A new trend seems to be sweeping across the country. It is the ‘obese but fit’ look where one appears to be overweight but surprisingly fit. It is easy to assume you are healthy simply because you can run up a flight of stairs without breaking a sweat or bench press twice your weight. But experts say this is misleading.
According to researchers being overweight and healthy are mutually exclusive. It is either one or the other but never both. While your blood pressure, blood sugar or cholesterol levels may appear normal, those excess layers of fat can be dangerous to the heart. It increases the risk of a heart attack by 25%. The results of this research were first published in the European Heart Journal, thus increasing the number of studies emphasizing the ‘obese but fit’ trend.

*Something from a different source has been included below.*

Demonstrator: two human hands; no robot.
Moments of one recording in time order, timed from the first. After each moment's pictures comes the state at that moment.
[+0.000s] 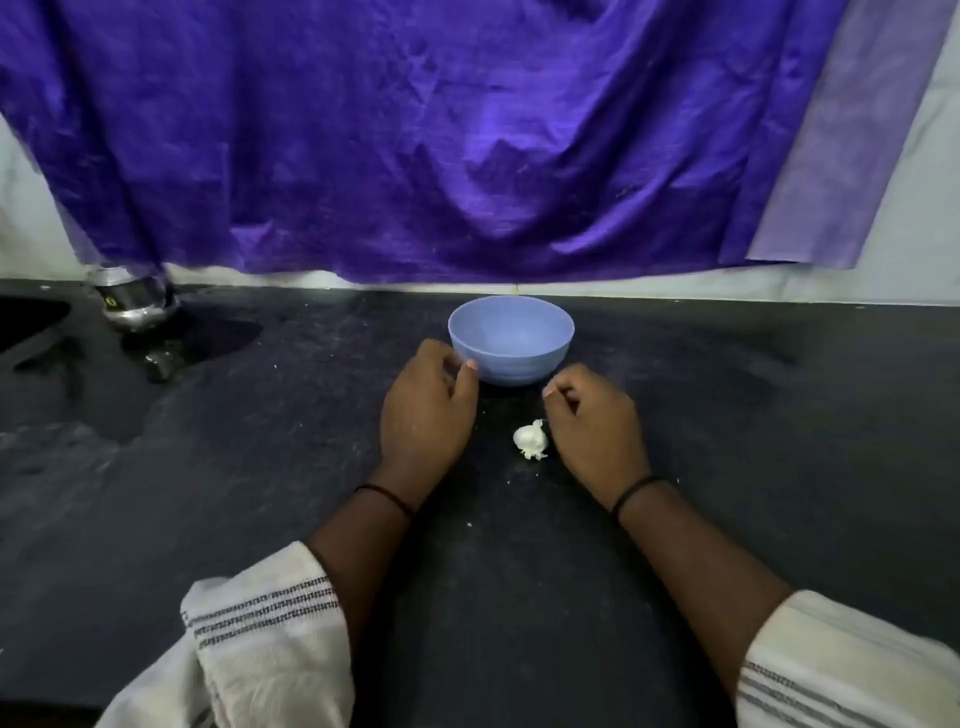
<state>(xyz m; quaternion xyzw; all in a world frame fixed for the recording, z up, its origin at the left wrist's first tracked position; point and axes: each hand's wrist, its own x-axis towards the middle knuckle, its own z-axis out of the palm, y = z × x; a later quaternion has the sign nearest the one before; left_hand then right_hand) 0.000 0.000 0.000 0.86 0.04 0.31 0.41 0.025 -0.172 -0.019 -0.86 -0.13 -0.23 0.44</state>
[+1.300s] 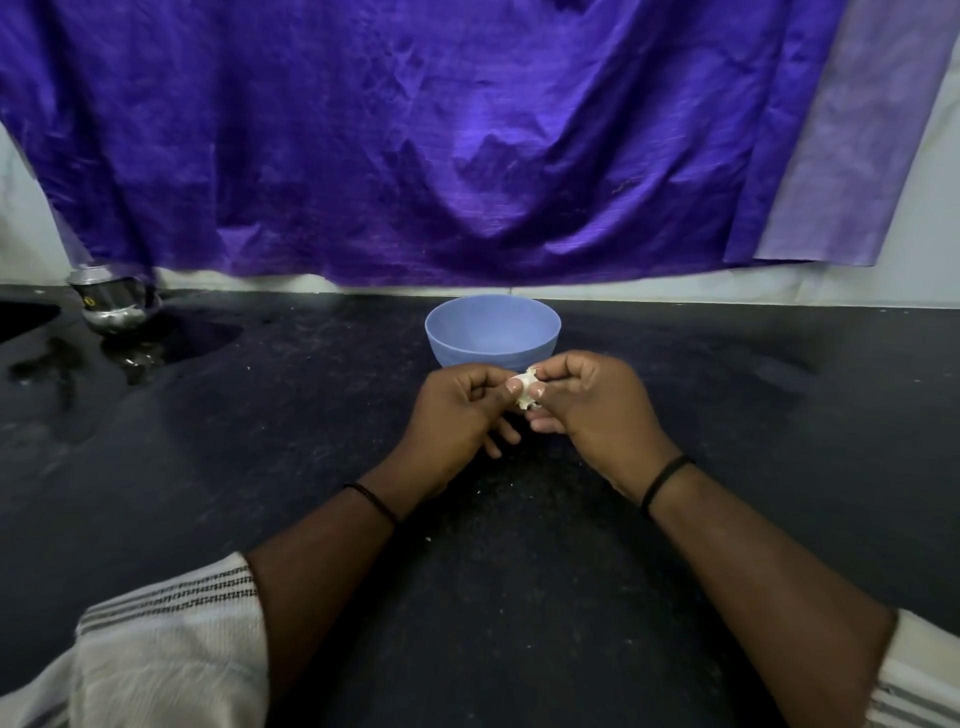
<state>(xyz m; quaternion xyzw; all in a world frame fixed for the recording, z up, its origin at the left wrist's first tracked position) 0.019 -0.037 -0.016 0.75 -0.07 0.10 0.65 0.040 -0.189 -0.005 -0.74 -0.12 -0.02 0.66</state>
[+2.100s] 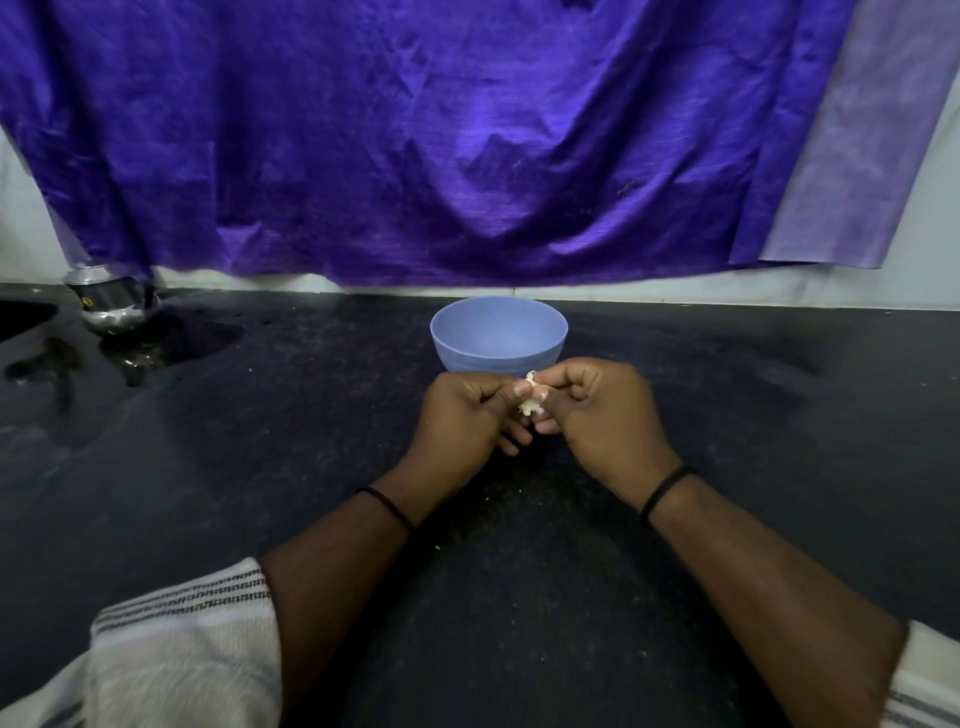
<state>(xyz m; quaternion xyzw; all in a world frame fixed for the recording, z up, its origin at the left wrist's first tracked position) 0.024 -0.041 -0.018 0.76 -0.06 0.12 0.64 0.038 -0.182 -0.005 -0.79 -0.13 -0.09 0.60</state>
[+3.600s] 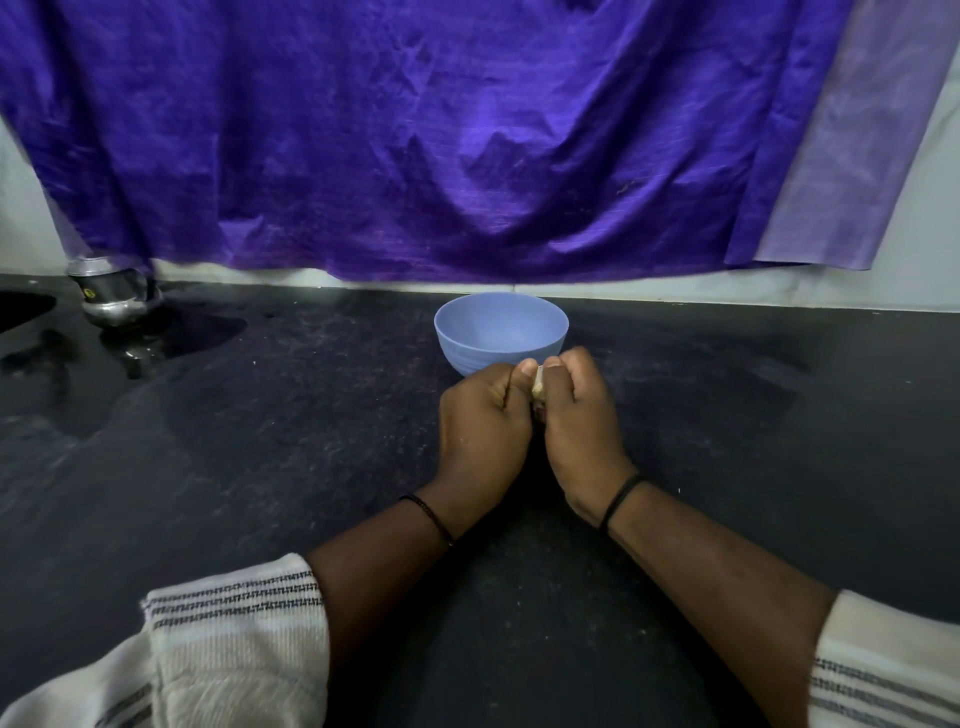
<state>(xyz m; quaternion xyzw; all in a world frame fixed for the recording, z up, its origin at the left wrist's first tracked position) 0.004 -0.062 -0.018 0.80 -0.04 0.32 0.51 0.022 -0.151 -0.014 -0.74 -0.08 -0.17 0.65</state>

According to the lead researcher, Dr. Camille Lassale, “Overall, our results challenge the notion of the ‘healthy obese individual.” Dr. Lassale who is an epidemiologist at Imperial’s School of Public Health and currently working from University College London says that their research revealed that individuals who appear to be fit and healthy are still exposed to danger of heart disease.
Past research had shown that overweight or fat individuals who maintain a good metabolic health have a lower tendency to suffer risk of heart disease. However, most overweight people don’t have a good metabolic health. Those who do have been described by researchers as ‘metabolically healthy” and pop culture has dubbed them “obese but fit”.
More studies have revealed this myth to be a lie. The results showed that a healthy weight is critical to preventing premature death. Dr. Lassale and her team of scientists obtained similar results in their research.
Lassale’s team analysed the health records from over 7,600 adults who suffered a coronary disease and divided them into various categories based on their metabolic health status and Body Mass Indices (BMI). The health records of 10,000 healthy people were analysed as the control group.
First the subjects were classified as either unhealthy or health, depending of different criteria that revealed their metabolic health status. For example, their blood pressure or blood sugar. After that, they were classified according to their weight; normal, overweight or obese, using definitions stated by the World Health Organisation. BMI values ranging from 25 – 30 are measured as overweight, while any values above 30 falls under the obese group.
The results of the research showed that people with excess weight who might be described as ‘healthy’ have formed an unhealthy metabolic profile. This developed later in the timescale, then an event occurs usually a heart attack. Another researcher in the study, Dr. Ioanna Tzoulaki, also an epidemiologist explained the results.
‘Obese but fit’ is not cool
Sometimes, movies depict overweight bikers or wrestlers who appear to hold their own. They lift massive rocks or hurl themselves over elevated beams. Don’t be fooled, according to Lassale’s study they are at risk. If you know a loved one or friend who is ‘obese but fit’, help them get back into shape as it is scientifically proven to be lot healthier.